然而,她还是奔当铺去了。约摸半小时后她回来,把一枚五法郎的银币放在壁台上,又把一张当票加进了一对烛台中间的那一叠当票里。然后说:

“就给了这些,本想当六个法郎的,可有什么法子?哎,当铺总不会破产的……里头尽是当客!”

朗蒂埃没有立刻取走这五个法郎。他本想让她去兑换零票,好留给热尔维丝几个铜币。当他发现横柜上的纸包里还剩一些火腿、一块面包时,终于不由自主地将那块银币溜进了自己的背心口袋里。

“我真怕去见那个卖牛奶的女人,因为已经欠她八天的奶钱了。”热尔维丝解释道,“我这就回来,趁我不在的功夫,你去楼下买些面包和炸牛排,呆会儿一起吃中饭……哦,再带瓶酒上来。”

他没说不肯的话。看来似乎是和平的结局。少妇继续把一些该洗的衣服塞进包袱。当她正要从箱子底取出丈夫的内衣和袜子时,他嘟囔着说,要她留下他的东西。

“留下我的衣服!你听见了吗?我不愿意!”

“你怎么不愿意?”她站了起来问道:“这些都生霉的东西,你还想再穿呀?这非洗不可了。”

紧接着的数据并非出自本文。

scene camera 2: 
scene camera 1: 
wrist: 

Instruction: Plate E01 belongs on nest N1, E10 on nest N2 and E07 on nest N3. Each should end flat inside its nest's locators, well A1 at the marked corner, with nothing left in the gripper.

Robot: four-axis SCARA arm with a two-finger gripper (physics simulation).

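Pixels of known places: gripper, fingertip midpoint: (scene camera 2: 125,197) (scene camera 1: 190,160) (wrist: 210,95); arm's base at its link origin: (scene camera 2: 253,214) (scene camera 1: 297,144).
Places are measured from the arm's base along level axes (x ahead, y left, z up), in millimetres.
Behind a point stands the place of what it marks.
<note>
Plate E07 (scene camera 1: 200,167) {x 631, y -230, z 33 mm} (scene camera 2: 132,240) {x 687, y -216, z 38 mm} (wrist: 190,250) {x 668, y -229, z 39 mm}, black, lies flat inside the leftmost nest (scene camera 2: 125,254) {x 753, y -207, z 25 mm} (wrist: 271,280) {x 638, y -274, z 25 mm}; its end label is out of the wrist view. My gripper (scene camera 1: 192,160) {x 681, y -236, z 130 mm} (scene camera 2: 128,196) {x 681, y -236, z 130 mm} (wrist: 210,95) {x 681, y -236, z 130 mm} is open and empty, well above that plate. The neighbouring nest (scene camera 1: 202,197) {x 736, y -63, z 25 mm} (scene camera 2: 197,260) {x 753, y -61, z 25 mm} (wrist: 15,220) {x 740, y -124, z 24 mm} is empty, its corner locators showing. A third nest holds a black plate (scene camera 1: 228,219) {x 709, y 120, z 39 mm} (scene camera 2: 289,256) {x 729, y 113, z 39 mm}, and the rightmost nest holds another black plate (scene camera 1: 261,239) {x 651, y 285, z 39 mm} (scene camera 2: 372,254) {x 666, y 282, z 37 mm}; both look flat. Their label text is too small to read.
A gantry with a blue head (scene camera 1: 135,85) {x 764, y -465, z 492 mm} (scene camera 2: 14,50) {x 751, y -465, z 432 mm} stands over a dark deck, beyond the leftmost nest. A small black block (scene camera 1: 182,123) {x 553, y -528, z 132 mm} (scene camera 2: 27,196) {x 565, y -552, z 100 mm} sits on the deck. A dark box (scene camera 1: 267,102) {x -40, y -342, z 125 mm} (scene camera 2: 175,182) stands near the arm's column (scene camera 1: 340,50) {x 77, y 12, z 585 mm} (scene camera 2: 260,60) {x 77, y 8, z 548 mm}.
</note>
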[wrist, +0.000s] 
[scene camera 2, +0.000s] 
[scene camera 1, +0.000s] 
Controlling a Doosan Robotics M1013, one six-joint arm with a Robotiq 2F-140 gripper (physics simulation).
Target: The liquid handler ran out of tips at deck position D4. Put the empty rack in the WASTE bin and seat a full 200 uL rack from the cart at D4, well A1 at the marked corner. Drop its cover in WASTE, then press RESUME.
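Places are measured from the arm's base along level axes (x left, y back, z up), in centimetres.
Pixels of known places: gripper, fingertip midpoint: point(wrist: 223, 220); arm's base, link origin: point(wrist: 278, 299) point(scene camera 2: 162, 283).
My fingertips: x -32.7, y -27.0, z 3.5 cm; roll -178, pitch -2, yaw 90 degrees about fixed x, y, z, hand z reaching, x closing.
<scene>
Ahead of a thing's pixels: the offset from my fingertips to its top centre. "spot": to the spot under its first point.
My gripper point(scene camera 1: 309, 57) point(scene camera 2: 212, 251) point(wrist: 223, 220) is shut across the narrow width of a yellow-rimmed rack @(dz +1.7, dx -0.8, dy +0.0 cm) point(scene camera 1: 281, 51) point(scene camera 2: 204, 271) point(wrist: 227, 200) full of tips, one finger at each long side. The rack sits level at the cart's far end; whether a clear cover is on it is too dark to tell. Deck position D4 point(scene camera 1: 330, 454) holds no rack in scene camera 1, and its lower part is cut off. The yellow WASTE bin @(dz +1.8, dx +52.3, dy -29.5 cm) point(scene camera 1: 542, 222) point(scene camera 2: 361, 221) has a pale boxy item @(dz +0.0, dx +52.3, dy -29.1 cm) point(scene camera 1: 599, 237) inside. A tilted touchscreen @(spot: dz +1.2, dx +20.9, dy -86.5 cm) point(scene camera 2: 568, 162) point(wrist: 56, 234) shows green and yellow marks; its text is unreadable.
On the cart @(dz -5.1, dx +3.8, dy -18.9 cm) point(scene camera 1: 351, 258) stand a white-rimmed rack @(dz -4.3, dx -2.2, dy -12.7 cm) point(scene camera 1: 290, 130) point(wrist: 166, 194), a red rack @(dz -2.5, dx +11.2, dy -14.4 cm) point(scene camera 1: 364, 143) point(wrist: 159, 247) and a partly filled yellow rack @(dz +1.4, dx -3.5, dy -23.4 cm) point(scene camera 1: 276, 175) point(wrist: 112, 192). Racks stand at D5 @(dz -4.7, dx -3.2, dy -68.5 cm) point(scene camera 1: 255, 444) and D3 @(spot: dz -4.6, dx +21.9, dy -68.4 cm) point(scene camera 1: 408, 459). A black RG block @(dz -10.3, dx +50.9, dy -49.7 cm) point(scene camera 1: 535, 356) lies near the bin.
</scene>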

她说着,却怯生生地瞧着他,那张年轻标致的脸又变得冷酷起来,像是往后没有什么能使他回心转意似的。他火了,从女人手中夺过衣服,扔回箱子。

“见鬼!就听我一次吧!我告诉你,我不愿意!”

“为什么呢?”她脸色煞白地追问,心中不由被可怕的疑惑困扰起来,“现在你又用不着这些内衣,你难道要出门……我拿去洗碍你什么事?”